### REQUIRED ACTION
Please state how many lines in the records below contain the word "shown"; the answer should be a number and nothing else.

### DATASET ENTRIES
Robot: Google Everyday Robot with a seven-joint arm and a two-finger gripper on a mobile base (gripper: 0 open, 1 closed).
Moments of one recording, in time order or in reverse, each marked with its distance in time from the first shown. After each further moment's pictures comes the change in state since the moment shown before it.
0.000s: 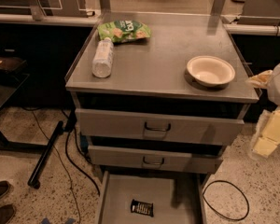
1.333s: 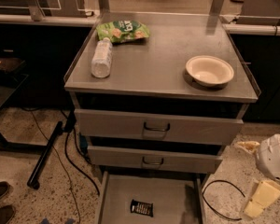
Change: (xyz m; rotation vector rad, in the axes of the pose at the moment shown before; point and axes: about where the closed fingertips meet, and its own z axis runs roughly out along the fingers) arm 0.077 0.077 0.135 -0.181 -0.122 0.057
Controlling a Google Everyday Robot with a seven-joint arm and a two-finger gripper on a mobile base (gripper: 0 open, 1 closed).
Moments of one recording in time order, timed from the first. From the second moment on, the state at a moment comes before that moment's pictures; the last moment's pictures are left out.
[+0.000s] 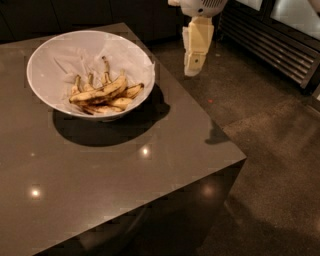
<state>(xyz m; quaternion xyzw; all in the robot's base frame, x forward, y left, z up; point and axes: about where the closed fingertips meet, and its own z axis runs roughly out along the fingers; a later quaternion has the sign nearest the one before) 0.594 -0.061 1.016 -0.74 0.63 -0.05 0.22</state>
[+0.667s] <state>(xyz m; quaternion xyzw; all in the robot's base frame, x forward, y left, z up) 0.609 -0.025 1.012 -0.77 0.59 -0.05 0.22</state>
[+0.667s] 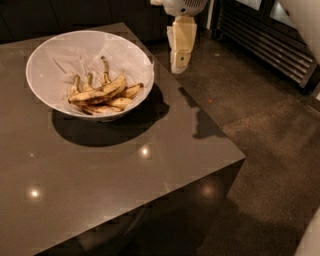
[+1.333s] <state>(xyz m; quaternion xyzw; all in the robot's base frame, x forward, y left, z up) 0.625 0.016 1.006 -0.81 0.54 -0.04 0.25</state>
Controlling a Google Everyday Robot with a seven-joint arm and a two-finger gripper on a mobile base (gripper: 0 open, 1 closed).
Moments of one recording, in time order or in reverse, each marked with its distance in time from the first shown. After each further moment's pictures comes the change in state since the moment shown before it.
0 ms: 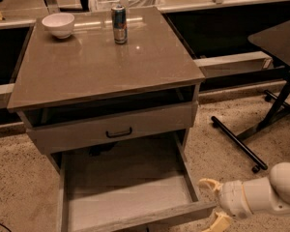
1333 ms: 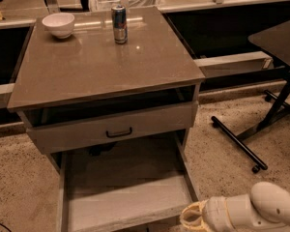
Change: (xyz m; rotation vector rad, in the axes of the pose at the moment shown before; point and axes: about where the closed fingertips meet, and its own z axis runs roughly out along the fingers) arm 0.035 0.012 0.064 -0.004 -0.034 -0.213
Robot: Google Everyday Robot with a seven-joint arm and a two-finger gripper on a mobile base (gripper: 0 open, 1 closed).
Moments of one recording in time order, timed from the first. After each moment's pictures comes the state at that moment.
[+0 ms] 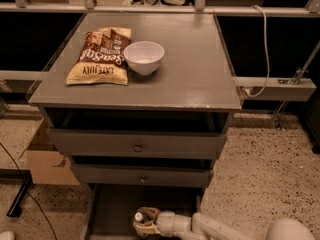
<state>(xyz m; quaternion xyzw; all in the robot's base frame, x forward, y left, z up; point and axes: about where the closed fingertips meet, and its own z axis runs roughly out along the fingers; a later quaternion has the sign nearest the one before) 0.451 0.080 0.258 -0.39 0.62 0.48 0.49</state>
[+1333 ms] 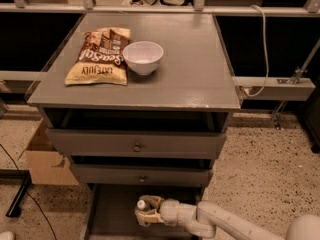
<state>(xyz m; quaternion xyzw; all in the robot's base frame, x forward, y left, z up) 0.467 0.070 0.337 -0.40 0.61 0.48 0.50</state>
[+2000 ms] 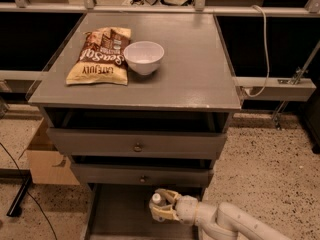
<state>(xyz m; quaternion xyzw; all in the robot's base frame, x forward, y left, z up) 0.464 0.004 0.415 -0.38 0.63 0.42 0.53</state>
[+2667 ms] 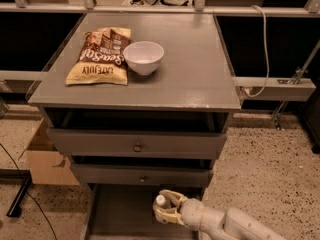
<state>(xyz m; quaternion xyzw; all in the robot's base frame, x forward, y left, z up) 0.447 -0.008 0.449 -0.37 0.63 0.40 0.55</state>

### REPLY TO THE TASK
4